TWC, USJI and USJC will be hosting a special reception at the Capital Hilton Hotel on Thursday, September 5th. The night will honor a number of Japanese leaders, foreign policy experts as well as corporate and NGO leaders, in addition to special guests such as:
- Irene Hirano Inouye, President, U.S.-Japan Council
- Katsuichi Uchida, President, U.S.-Japan Research Institute
- Kenichiro Sasae, Ambassador, Embassy of Japan in the United States
- Michael Smith, President, The Washington Center
The event will also honor the generosity of the TOMODACHI Initiative's Fund for Exchanges and Morgan Stanley. The Fund for Exchanges is comprised of contributions from Toyota Motor Corporation, Mitsubishi Corporation, and Hitachi, Ltd. Without their support, 16 students from 8 universities in Japan would not be attending the seminar next spring. TWC, USJI and USJC all look forward to welcoming the participants in D.C. next year to help start building an even stronger friendship between the U.S. and Japan while simultaneously providing the Japanese students with a special leadership opportunity.
16 students from 8 Japanese universities who will be attending the spring 2014 seminar include:
- Kaori Nishio - Doshisha University
- Tsuyoshi Imanishi - Doshisha University
- Mio Moriya - Keio University
- Asuka Kobayashi - Keio University
- Tomohiro Otonashi - Kyoto University
- Ryo Ohyama - Kyoto University
- Risa Matsumoto - Kyushu University
- Ai Shiegmatsu - Kyushu University
- Sayumi Kawashima - Ritsumeikan University
- Sumireko Tomita - Ritsumeikan University
- Ayano Sato – The University of Tokyo
- Natsuko Ogata – The University of Tokyo
- Noriaki Santo – University of Tsukuba
- Haruka Ouchi – University of Tsukuba
- Takumi Nakamura - Waseda University
- Yugo Kimura - Waseda University
About The TOMODACHI Initiative
The TOMODACHI Initiative was born out of support for Japan's recovery from the Great East Japan Earthquake by investing in the next generation of Japanese and American leaders through educational and cultural exchanges as well as entrepreneurship and leadership programs.
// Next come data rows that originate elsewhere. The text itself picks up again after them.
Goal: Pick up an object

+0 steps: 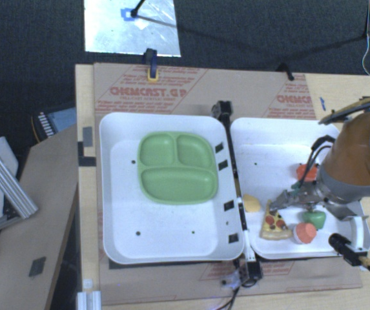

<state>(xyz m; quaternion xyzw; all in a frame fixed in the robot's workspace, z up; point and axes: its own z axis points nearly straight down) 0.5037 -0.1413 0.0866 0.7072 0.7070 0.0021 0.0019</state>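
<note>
The end effector hangs low in the right bin, just above the pizza slice; whether it is open or grasping anything cannot be told. A yellow piece, a red piece and a green piece lie close by. A good pick would mean centring on one toy, clear of its neighbours and the bin wall. The green plate sits in the left bin.
</note>
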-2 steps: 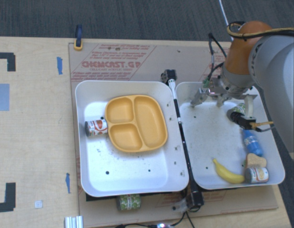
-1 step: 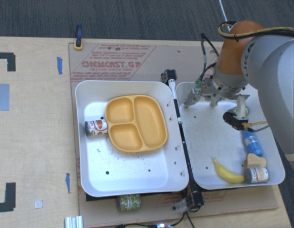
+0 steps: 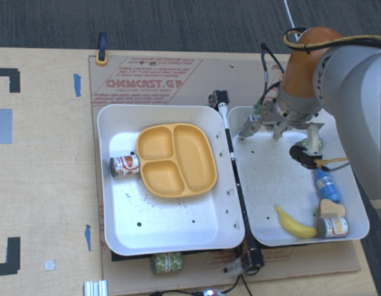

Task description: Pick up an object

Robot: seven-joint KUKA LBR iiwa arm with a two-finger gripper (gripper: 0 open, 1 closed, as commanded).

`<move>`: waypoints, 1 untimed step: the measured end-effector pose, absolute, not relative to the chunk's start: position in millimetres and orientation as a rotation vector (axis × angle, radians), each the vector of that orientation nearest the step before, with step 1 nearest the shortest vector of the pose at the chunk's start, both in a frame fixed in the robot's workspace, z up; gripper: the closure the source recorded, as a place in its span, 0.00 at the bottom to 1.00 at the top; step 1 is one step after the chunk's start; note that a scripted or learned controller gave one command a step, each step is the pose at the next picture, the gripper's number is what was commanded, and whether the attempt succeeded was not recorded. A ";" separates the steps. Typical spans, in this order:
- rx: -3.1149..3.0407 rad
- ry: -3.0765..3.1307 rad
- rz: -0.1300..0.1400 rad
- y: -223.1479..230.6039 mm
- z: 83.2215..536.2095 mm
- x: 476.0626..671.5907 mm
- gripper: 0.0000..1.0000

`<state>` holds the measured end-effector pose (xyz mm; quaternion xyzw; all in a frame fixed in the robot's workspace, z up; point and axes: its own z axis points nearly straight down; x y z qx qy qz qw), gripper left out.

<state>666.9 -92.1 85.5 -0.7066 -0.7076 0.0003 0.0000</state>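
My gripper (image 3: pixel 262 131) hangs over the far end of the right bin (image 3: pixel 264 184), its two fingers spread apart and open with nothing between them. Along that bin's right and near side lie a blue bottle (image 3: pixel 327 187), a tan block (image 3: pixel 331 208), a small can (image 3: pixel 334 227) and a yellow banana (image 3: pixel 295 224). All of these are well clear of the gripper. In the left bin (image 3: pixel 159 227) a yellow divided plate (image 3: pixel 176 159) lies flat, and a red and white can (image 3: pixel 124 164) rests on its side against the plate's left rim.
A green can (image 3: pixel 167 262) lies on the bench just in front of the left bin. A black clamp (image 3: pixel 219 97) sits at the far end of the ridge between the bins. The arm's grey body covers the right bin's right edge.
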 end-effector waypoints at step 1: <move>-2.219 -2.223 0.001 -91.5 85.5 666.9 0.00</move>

These exchanges seek to strengthen cultural and economic ties and deepen the friendship between the United States and Japan. TOMODACHI is a public-private partnership, led by the United States Government and the U.S.-Japan Council and is supported by the Japanese Government, corporations, organizations and individuals from the United States and Japan.
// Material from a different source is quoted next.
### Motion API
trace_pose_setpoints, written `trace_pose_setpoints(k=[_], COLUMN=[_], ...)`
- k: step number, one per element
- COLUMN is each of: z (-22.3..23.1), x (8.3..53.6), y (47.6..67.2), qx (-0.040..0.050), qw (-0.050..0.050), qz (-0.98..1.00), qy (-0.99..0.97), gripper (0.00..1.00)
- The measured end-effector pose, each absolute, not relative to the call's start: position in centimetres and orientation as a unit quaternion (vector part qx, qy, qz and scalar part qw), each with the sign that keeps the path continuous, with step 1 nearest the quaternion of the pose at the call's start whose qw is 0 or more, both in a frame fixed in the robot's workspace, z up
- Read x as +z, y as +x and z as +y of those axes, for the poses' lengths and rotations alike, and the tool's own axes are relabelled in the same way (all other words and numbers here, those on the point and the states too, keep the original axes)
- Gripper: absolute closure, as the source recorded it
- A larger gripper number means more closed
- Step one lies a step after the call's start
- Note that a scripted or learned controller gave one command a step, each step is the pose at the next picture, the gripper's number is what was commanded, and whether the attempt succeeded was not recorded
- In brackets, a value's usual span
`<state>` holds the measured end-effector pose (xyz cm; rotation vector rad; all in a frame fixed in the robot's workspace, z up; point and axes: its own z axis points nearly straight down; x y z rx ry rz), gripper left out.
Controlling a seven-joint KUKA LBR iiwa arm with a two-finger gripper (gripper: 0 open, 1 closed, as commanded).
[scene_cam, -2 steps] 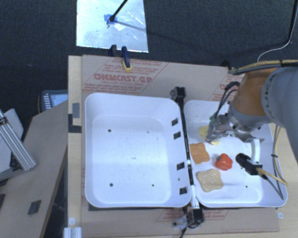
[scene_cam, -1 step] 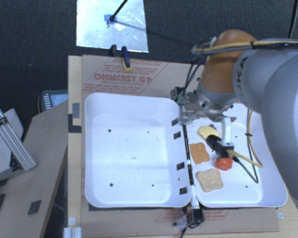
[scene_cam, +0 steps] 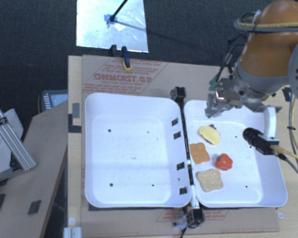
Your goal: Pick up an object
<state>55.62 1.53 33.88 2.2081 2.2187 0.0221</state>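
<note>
the gripper hangs over the far edge of the right bin, a little above the floor of it. if it is spread or pressed together, i cannot tell from this slant; nothing is seen in it.

four small things lie in the left half of this bin: a yellow piece just near the gripper, an orange flat piece, a red piece and a beige toast-like piece nearest to us. the left bin stands beside.

they look like light toy foods, probably stiff and a bit smooth. the yellow piece is the closest; i think it is best taken across its narrow sides, because flat pieces can slip under the tips.
</note>
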Motion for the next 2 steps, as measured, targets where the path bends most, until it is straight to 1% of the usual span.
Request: trace_pose_setpoints(k=[1,2], z=[8.0,12.9], x=[36.6,39.8], y=[52.9,49.2], qx=[0.0028,0.0028], qw=[0.001,0.000], qz=[0.711,0.711], qy=[0.704,0.704], gripper=[1.00,1.00])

About The U.S.-Japan Research Institute (USJI)
Established in 2009, the U.S.-Japan Research Institute (USJI) is a 501(c)(3) non-profit organization located in Washington, D.C., jointly operated by Doshisha University, Keio University, Kyoto University, Kyushu University, Ritsumeikan University, The University of Tokyo, University of Tsukuba, and Waseda University. Our missions are centered on the development of the bilateral relationship between the United States and Japan, and include: conducting policy analysis and academic research; fostering the future generation of decision makers; and building a strong U.S.-Japanese local community. In order to achieve these missions, USJI holds events through the year, including seminars and lectures related to U.S.-Japan relations. USJI also strive to develop the future generation of policymakers in the bilateral relationship between the United States and Japan. To learn more: http://www.us-jpri.org/index.html
About The Washington Center
The Washington Center for Internships and Academic Seminars is an independent, nonprofit organization that serves hundreds of colleges and universities in the United States and other countries by providing selected students challenging opportunities to work and learn in Washington, D.C. for academic credit. The largest program of its kind, The Washington Center has more than 50,000 alumni who have become leaders in numerous professions and nations around the world. It was established in 1975.